(Source material begins)
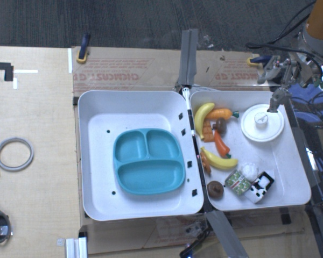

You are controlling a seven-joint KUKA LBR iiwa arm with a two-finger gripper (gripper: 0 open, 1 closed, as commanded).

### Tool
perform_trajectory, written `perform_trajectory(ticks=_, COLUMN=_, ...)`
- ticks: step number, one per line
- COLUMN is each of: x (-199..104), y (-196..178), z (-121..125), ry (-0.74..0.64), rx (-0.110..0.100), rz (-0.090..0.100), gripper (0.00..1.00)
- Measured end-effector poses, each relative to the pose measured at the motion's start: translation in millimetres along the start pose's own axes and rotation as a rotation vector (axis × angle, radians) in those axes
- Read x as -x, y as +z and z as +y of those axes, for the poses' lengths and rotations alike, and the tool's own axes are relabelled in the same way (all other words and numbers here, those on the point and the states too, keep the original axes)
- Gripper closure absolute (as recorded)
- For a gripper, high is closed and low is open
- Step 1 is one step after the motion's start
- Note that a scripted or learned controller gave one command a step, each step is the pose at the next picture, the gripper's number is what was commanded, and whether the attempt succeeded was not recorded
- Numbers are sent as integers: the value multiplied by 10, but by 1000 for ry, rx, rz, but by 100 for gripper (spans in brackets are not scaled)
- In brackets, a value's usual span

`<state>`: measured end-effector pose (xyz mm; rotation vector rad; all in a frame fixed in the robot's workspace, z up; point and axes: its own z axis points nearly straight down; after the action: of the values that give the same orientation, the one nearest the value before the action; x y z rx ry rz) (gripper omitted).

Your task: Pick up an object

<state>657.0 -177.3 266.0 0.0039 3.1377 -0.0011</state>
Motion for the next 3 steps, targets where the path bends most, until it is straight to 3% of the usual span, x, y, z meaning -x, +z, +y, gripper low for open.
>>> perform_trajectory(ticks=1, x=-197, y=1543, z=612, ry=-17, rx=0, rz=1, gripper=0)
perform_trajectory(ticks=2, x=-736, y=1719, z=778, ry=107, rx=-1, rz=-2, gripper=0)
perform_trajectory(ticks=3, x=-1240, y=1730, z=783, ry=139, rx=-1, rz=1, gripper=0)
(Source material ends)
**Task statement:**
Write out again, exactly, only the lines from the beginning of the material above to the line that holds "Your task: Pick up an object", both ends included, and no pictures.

**Response to the task:**
You are controlling a seven-joint KUKA LBR iiwa arm with a two-finger gripper (gripper: 0 open, 1 closed, as commanded).

### Tool
perform_trajectory, written `perform_trajectory(ticks=_, COLUMN=_, ...)`
- ticks: step number, one per line
- COLUMN is each of: x (-199..104), y (-196..178), z (-121..125), ry (-0.74..0.64), rx (-0.110..0.100), rz (-0.090..0.100), gripper (0.00..1.00)
- Measured end-effector poses, each relative to the pose measured at the motion's start: translation in millimetres along the start pose's own axes and rotation as a rotation vector (axis × angle, radians) in those axes
- Read x as -x, y as +z and z as +y of those axes, for the poses' lengths and rotations alike, and the tool's own axes are relabelled in the same way (all other words and numbers here, those on the point and the states too, keep the original axes)
- Gripper closure absolute (as recorded)
- For a gripper, high is closed and low is open
- Step 1 is one step after the motion's start
- Note that a scripted or learned controller gave one command a step, each step is the pose at the next picture, the gripper's number is what was commanded, and whether the attempt succeeded was not recorded
- Numbers are sent as integers: the value multiplied by 10, but by 1000 for ry, rx, rz, but by 100 for gripper (spans in brackets are not scaled)
- In brackets, a value's usual span

`<state>`: measured end-effector pose (xyz mm; rotation vector rad; all in a frame fixed in the robot's workspace, z up; point and axes: its own z axis points nearly straight down; after the action: of the values that give the same orientation, the one nearest the value before the action; x y z rx ry rz) (gripper omitted).

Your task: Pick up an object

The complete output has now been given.